Participants were asked if a doctor or other healthcare professional had ever told them they had myalgic encephalomyelitis or chronic fatigue syndrome, and whether they still have it. The report, which survived 57,000 U.S. adults in 2021 and 2022, revealed about 1.3% said yes to both questions.

Among the other findings: The syndrome was more common in women than men, and in white people compared with some other racial and ethnic groups. Those findings are consistent with earlier, smaller studies.

However, the findings also contradicted long-held perceptions that chronic fatigue syndrome is a rich white woman’s disease.

There was less of a gap between women and men than some previous studies suggested, and there was hardly any difference between white and Black people. The study also found that a higher percentage of poor people said they had it than affluent people.

The report relied on patients’ memories, without verifying their diagnoses through medical records.

Doctors have not been able to pin down a cause, although research suggests it is a body’s prolonged overreaction to an infection or other jolt to the immune system.

Dr. Tom Pitts said he’d start by conducting a sleep study for patients who are experiencing fatigue instead of immediately diagnosing them with chronic fatigue syndrome.

“I always want to make sure their sleep is not interrupted by inflammation, movements, problems that are not getting into REM sleep; that’s the number one cause of daytime fatigue,” Pitts said on NewsNation’s “Morning In America.” “Then, I would run a complete set of labs, scan relevant things history, and physical are vital.”

Chronic fatigue syndrome rose to prominence nearly 40 years ago, when clusters of cases were reported in Incline Village, Nevada, and Lyndonville, New York.
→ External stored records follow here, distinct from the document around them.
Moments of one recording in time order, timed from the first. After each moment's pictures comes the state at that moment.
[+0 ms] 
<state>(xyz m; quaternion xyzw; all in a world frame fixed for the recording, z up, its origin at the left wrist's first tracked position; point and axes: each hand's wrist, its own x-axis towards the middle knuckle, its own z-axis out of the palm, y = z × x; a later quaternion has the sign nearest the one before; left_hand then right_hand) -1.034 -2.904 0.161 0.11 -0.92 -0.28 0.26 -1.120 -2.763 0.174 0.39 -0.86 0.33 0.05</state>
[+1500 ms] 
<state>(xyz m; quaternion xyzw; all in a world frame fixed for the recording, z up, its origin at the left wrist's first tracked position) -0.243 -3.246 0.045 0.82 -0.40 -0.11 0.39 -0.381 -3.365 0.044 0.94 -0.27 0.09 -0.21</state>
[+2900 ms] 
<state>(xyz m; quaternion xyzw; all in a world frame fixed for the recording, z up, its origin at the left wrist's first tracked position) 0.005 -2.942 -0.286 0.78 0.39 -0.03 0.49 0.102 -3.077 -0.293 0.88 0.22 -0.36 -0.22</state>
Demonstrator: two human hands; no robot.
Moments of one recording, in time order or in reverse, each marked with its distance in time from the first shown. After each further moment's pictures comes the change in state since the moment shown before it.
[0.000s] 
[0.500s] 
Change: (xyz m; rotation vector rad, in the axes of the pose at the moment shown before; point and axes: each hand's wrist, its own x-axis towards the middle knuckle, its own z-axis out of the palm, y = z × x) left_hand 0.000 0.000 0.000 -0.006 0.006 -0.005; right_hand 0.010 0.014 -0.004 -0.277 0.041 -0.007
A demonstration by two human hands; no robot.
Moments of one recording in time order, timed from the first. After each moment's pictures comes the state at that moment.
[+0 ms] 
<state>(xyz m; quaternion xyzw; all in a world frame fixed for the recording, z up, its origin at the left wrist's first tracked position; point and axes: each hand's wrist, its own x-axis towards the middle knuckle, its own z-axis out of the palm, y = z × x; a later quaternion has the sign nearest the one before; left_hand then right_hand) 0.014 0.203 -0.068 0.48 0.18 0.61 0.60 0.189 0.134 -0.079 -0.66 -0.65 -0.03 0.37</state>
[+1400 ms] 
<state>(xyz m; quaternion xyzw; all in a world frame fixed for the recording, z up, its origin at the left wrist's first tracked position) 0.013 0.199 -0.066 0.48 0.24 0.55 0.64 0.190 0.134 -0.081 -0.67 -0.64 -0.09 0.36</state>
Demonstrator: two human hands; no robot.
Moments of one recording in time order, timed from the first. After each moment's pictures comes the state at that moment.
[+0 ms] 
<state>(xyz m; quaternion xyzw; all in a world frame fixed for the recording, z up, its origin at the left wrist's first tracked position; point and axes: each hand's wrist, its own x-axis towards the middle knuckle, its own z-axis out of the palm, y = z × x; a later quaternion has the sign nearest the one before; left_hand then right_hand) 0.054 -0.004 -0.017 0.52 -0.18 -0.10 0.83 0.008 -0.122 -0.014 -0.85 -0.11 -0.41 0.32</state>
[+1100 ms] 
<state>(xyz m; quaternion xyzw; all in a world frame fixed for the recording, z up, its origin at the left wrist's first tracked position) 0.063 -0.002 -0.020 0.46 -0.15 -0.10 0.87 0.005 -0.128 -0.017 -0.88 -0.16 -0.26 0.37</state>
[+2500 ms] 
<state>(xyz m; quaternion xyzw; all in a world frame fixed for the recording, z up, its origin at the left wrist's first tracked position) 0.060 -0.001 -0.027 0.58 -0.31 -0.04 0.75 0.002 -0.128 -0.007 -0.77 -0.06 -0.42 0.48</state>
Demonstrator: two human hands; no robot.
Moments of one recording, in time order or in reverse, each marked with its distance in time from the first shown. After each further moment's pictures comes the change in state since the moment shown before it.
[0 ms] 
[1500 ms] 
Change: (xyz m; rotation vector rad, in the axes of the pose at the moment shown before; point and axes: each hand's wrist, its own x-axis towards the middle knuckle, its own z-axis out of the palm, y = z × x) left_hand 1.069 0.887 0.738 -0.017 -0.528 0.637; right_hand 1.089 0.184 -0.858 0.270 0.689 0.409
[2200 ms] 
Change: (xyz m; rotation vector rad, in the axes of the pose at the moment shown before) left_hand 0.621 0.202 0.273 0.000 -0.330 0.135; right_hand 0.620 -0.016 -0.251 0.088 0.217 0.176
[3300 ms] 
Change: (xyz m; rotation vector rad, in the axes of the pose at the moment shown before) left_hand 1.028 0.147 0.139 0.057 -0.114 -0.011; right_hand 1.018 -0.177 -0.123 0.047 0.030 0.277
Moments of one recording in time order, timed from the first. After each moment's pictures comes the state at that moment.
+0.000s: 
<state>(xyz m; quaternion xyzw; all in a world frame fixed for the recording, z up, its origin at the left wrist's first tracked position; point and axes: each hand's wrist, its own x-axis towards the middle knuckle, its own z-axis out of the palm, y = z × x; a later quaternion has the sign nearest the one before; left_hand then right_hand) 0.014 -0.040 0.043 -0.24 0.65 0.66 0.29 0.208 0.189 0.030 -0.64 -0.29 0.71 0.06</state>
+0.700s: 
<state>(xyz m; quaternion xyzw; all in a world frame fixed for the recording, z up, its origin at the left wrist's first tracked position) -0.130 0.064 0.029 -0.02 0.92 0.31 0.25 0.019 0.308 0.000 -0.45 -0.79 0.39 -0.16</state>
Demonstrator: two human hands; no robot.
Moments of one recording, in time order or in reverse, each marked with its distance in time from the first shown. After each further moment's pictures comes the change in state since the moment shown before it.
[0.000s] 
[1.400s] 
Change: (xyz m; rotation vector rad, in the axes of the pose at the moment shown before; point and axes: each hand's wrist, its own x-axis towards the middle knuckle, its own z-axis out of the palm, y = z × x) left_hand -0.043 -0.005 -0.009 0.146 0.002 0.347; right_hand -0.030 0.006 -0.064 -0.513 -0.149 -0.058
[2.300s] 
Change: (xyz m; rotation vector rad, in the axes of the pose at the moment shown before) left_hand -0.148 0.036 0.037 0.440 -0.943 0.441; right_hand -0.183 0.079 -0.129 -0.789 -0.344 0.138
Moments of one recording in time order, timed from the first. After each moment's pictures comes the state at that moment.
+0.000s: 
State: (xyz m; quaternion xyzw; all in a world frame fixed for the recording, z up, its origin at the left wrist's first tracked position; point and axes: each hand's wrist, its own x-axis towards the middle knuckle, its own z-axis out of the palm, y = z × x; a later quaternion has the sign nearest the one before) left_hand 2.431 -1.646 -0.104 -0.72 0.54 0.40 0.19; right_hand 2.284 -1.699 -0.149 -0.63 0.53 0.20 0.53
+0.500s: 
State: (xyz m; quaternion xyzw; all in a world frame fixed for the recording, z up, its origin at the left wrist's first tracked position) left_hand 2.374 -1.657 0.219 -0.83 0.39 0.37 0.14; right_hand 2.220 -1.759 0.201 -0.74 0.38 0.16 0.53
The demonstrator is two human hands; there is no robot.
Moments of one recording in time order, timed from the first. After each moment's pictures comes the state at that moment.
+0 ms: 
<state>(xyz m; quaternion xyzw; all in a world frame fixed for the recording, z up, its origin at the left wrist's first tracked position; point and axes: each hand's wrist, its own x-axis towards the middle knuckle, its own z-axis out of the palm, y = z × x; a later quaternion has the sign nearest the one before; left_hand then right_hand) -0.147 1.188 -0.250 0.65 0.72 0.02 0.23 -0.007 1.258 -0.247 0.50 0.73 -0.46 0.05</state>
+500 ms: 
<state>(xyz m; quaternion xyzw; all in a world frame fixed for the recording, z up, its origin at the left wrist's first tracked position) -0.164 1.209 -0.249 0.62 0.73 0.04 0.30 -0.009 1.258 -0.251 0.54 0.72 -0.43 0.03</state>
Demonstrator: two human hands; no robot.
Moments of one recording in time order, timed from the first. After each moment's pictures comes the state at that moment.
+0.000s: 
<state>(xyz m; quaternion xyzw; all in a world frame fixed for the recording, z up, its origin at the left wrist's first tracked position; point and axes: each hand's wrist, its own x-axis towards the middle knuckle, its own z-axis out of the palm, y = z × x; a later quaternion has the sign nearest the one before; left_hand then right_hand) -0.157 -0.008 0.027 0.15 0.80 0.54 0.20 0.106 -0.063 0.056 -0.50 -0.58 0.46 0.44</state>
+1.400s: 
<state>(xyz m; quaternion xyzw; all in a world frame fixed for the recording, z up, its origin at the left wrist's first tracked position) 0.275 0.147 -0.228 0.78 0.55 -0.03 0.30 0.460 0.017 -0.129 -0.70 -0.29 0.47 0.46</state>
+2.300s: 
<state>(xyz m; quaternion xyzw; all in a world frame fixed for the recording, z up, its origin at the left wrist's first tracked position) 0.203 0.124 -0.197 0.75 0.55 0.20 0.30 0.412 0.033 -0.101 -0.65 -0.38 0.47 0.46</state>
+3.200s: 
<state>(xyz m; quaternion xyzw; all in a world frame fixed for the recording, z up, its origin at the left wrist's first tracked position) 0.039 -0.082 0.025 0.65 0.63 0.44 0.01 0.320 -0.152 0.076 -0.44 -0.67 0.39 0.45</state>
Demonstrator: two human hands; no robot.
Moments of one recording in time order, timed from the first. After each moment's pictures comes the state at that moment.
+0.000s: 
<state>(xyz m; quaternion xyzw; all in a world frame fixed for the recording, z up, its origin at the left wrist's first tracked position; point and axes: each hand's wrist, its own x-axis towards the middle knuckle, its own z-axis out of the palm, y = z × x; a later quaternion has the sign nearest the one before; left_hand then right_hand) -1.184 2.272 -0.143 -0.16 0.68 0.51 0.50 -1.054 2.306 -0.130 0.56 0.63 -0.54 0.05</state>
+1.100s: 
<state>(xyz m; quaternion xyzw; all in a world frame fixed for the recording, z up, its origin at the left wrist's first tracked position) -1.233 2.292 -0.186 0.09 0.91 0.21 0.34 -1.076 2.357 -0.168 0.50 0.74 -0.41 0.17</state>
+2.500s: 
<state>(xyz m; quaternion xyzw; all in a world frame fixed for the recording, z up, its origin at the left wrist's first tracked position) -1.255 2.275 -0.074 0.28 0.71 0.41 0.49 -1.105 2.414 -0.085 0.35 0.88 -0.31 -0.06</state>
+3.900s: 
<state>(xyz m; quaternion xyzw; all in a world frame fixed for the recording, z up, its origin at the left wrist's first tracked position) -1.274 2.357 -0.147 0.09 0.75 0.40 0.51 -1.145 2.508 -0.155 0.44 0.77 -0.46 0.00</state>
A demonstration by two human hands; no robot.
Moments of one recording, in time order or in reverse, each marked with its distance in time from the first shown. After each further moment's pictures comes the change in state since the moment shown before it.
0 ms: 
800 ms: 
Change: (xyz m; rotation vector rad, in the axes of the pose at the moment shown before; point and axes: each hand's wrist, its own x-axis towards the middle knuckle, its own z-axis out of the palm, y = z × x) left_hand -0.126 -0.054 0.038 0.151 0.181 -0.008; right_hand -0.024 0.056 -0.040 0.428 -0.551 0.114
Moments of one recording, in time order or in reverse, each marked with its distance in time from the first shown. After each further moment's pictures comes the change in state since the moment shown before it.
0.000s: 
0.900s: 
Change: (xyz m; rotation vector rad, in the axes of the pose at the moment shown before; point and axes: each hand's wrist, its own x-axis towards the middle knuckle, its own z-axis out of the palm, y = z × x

Some doctors dismissed it as psychosomatic and called it “yuppie flu.”

The tally likely includes some patients with long COVID who were suffering from prolonged exhaustion, CDC officials said.

Long COVID is broadly defined as chronic health problems weeks, months or years after an acute COVID-19 infection. Symptoms vary, but a subset of patients have the same problems seen in people with chronic fatigue syndrome.

Pitts suggests health care providers treat chronic fatigue and long COVID should be created with immunotherapy.

“If you would treat this like Guillain-Barré, we would have such a better outcome. he said.